Zymergen combines robotics, software, and biology to improve microbial strains predictably and reliably. Robots can perform hundreds of experiments in parallel, and our analytical automation cleans and processes those data in near real-time. I present an end-to-end approach, in Python, for model selection, with an emphasis on parameter tuning, for unsupervised outlier detection algorithms.

Abstract

At Zymergen we integrate robotics, software and biology to provide predictability and reliability to the process of rapidly improving microbial strains through genetic engineering. One critical part of this process is rapid, robust and useful processing of data to provide scientists with the information they need to make the next round of changes and decide which strains to promote.
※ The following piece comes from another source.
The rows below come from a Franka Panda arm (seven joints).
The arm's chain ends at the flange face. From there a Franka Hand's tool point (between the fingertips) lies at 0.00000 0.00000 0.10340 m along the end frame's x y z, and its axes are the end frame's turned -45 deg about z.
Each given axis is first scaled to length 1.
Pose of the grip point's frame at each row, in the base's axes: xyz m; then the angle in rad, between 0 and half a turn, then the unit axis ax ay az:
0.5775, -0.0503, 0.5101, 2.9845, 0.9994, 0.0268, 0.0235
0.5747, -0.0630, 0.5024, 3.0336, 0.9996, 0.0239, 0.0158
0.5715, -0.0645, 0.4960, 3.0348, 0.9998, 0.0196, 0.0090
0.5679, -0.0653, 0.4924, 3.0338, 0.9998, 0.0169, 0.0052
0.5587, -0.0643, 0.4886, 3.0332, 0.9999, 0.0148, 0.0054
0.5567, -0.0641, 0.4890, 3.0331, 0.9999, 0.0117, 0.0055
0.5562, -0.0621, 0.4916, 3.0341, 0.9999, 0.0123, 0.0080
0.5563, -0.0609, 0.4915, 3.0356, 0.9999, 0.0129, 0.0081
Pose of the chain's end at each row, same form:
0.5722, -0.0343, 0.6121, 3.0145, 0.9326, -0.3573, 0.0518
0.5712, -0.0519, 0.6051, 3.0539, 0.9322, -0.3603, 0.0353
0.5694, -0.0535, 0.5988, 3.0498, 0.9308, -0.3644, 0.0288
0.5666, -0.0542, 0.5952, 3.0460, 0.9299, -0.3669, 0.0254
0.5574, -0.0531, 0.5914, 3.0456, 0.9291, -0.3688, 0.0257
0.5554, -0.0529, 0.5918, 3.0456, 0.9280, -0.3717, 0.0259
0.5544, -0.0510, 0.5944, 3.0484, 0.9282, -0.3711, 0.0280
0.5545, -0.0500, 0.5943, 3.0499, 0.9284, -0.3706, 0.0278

Robots can perform hundreds of experiments in parallel, and our analytical automation cleans and processes those data in near real-time. A first step is to identify outliers that arise in the data due to multiple opportunities for process failure, and with this comes the challenges of modeling outliers, selecting a model, and tuning parameters for these models. In Robots, Biology and Unsupervised Model Selection, I present an end-to-end approach, in python, for parameter tuning unsupervised outlier detection algorithms. This problem is well studied for supervised and even semi-supervised (labels are human evaluation) anomaly and outlier detection algorithms, but there are few resources readily available when it comes to unsupervised algorithms in this arena.